Consciousness: This word (often called “the C-word”) gets people all flustered and surely needs definition. Many want to believe it is uncannily elusive. I disagree. Jeff Hawkins seems to as well and articulates it quite nicely. “Consciousness is not a big problem. I think consciousness is simply what it feels like to have a cortex.” (Hawkins, 2004, p. 194) Of course “feels like” is even more problematic. I would alter this slightly. Consciousness is the result of whatever the neo-cortex does. We don’t precisely know all the details, but whatever they end up being we can just call “consciousness.”

Turing Machine: Probably, if you bought this book, you are someone who knows about Alan Turing’s ideas more than I. It is a very popular concept in computing and for good reason. Turing’s original example has been applied in countless variations, in countless disciplines over the years. But what the Turing Machine, from 1936, refers to is a proposed concept (never actually built), where a computer could use feedback with a conditional assessment function to “learn”. Almost all computer learning is based on this idea in some way.

Surface Grammar and Deep Structure: These are terms coined by the linguist Noam Chomsky. Probably this entire essay is predicated on an understanding of these terms. It hardly matters if this theory proves correct for language, it is nonetheless a very useful way of looking at the issues. But if you aren’t familiar with the terms, and many aren’t, we’ll try here. According to Chomsky, (non-human) animals certainly communicate but insists that these communications can not really be called language because the animals lack essential mental features. He has a point. It’s a fine one and could easily be overturned some day. But it is based on the notion that there is a unique mental apparatus. A Language Acquisition Device. A bee dance or a bird call serve linguistic purposes, but bees’ and birds’ brains don’t have enough parts. Each human language obeys a somewhat unique set of conventions. “Noam talks about language.” is not the same as “Language talks about Noam.” The difference in meaning is derived from their specific surface grammar. But the fact that we can put words together in some order and it will convey a message is deep structure.
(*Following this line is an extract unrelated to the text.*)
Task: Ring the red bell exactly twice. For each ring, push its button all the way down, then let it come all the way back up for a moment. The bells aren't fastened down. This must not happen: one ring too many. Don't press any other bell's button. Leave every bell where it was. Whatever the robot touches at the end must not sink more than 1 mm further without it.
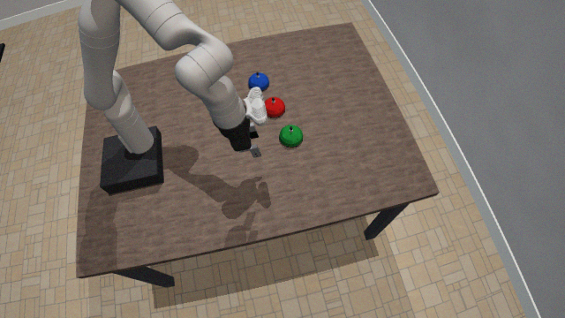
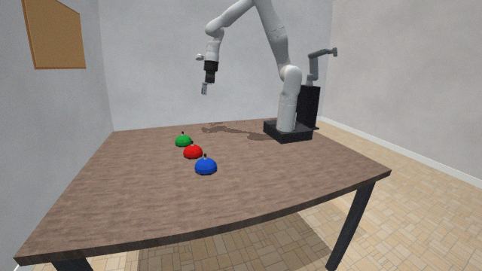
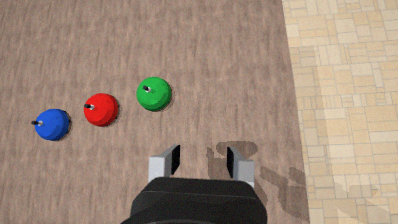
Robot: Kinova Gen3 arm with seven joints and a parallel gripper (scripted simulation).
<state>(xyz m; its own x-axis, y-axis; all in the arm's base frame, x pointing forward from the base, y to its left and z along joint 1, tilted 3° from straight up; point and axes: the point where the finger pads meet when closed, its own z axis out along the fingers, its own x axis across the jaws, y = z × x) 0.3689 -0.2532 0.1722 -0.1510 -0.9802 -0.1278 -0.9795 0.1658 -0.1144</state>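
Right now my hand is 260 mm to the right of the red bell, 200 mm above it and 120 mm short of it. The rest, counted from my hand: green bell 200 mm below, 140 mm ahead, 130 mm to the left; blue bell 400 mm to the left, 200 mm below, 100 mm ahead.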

Though it is clearly impossible all the specifics of a language would be in our genes (no one is born speaking fluently, we need to learn), it is also unlikely we could learn so many detailed rules, so proficiently, with almost no trial-and-error for many aspects, in the few years we acquire language. “Colorless green ideas sleep furiously.” Chomsky’s famous example feels like it should make sense but does not. Possibly because, while we may figure out by “looking up” the references of our learning, that this is meaningless, we are “hard-wired” for the rules by which a languages rules are concocted. The brain doesn’t actually know syntax from chaos, it simply applies this pattern recognition to whatever stimuli is input. Over the ages we have gradually adapted this mental tool to the task of communication via words.

Neural Net(work): A computer system is often designed to mimic the workings of the brain, primarily for the task of statistical learning. However, this term is a bit misleading, since it is not at all likely that the brain learns in even a similar way to the way computers (even networked ones) save and retrieve data from memory. Nonetheless, whether accurately depictive or not, it is a remarkable programming. In very generalized terms, data comes from several distinct sources (often with their own processors analyzing input. Each source is called a neuron and has a weight of influence. The data is scaled according to the neurons current weight. The central computer determines the successfulness of this pool and updates the weights accordingly. Thus it seems to learn, which processes influence the outcome more heavily in complex tasks. Of course, this implies fore-knowledge of the goal, which brains don’t consider and computers can’t do without, However, the pooling and dynamic weighing process is no less effective once the analogy to the brain is discarded.